- _The task_
Return the full listing word for word, but drop every picture from it.

- _Source data_

⟨

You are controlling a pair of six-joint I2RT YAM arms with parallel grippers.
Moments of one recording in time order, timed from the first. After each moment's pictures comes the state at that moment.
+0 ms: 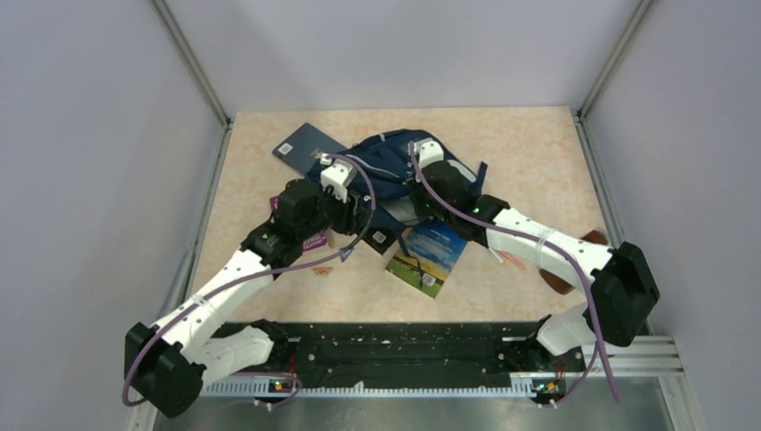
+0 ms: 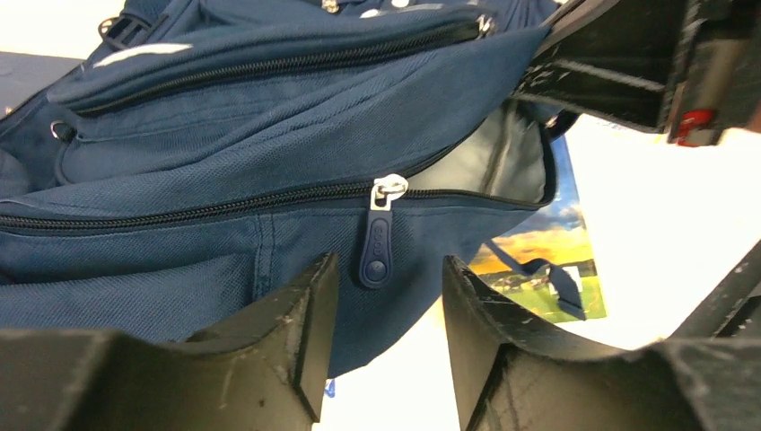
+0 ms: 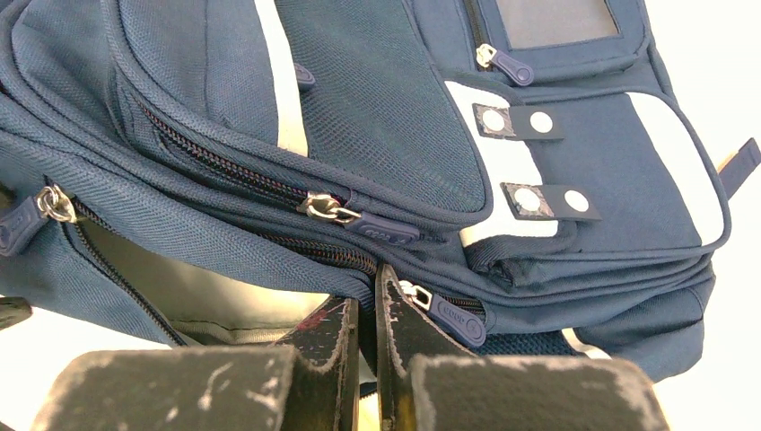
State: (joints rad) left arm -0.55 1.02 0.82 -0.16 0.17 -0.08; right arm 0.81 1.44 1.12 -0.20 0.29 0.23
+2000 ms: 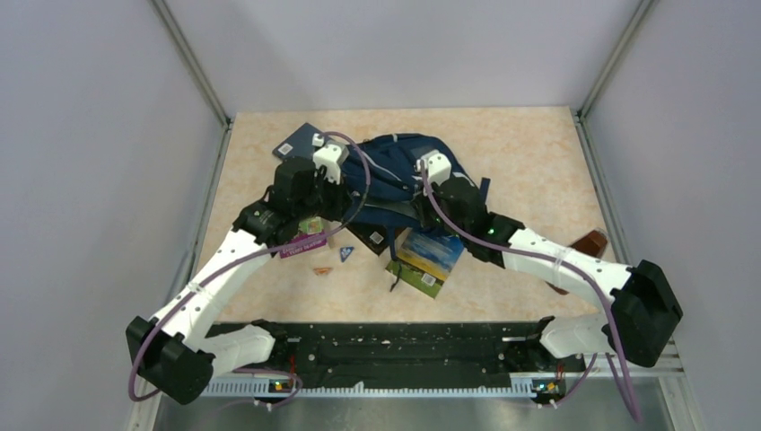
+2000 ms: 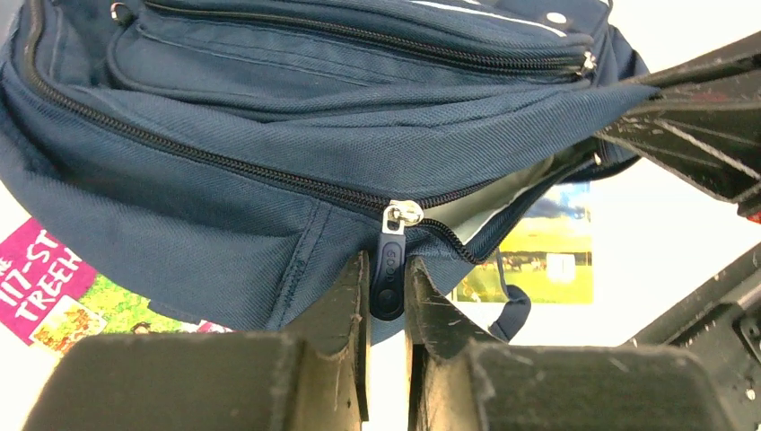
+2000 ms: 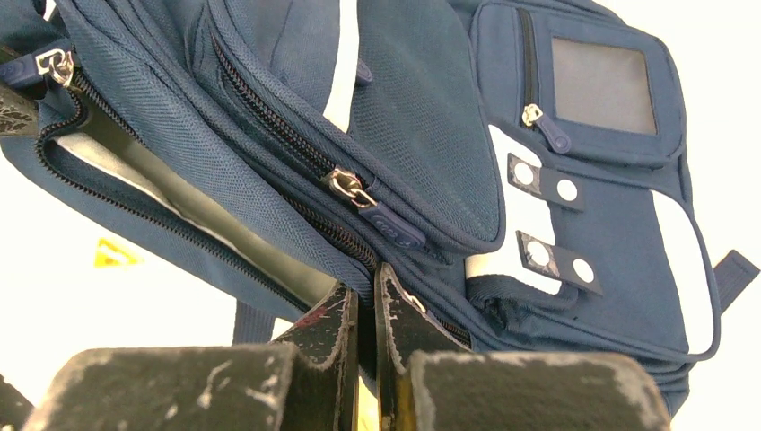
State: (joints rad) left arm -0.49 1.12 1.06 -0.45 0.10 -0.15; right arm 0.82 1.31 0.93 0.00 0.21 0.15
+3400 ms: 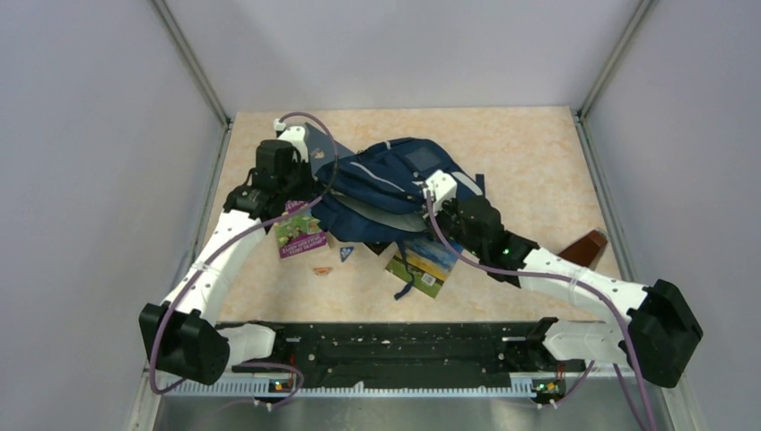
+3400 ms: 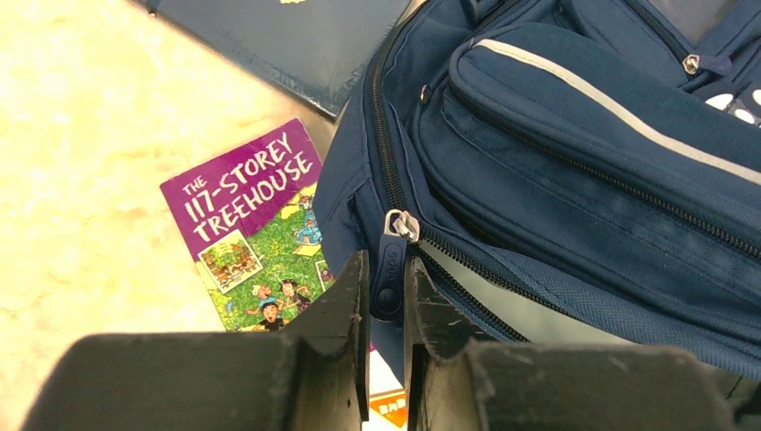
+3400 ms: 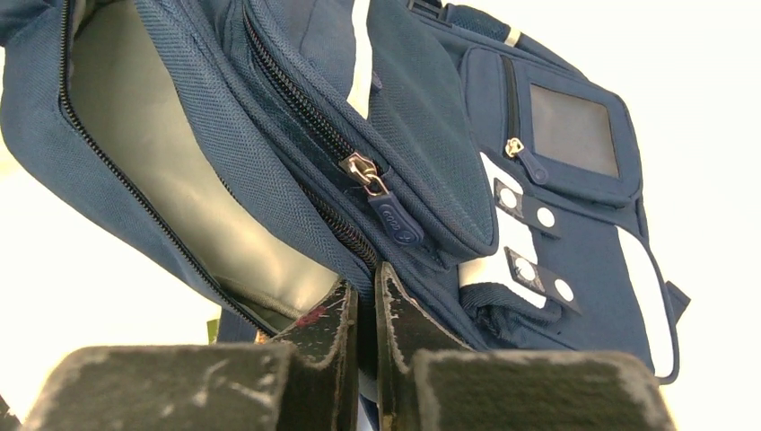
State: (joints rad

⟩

- _Answer below_
You are controlling a pair of six-joint I2RT YAM arms with parallel grippers.
Moments of one recording in time order, timed from the first. After each moment's pictures comes the state at that moment.
+0 ms: 
+0 ms: 
+0 ms: 
State: (joints rad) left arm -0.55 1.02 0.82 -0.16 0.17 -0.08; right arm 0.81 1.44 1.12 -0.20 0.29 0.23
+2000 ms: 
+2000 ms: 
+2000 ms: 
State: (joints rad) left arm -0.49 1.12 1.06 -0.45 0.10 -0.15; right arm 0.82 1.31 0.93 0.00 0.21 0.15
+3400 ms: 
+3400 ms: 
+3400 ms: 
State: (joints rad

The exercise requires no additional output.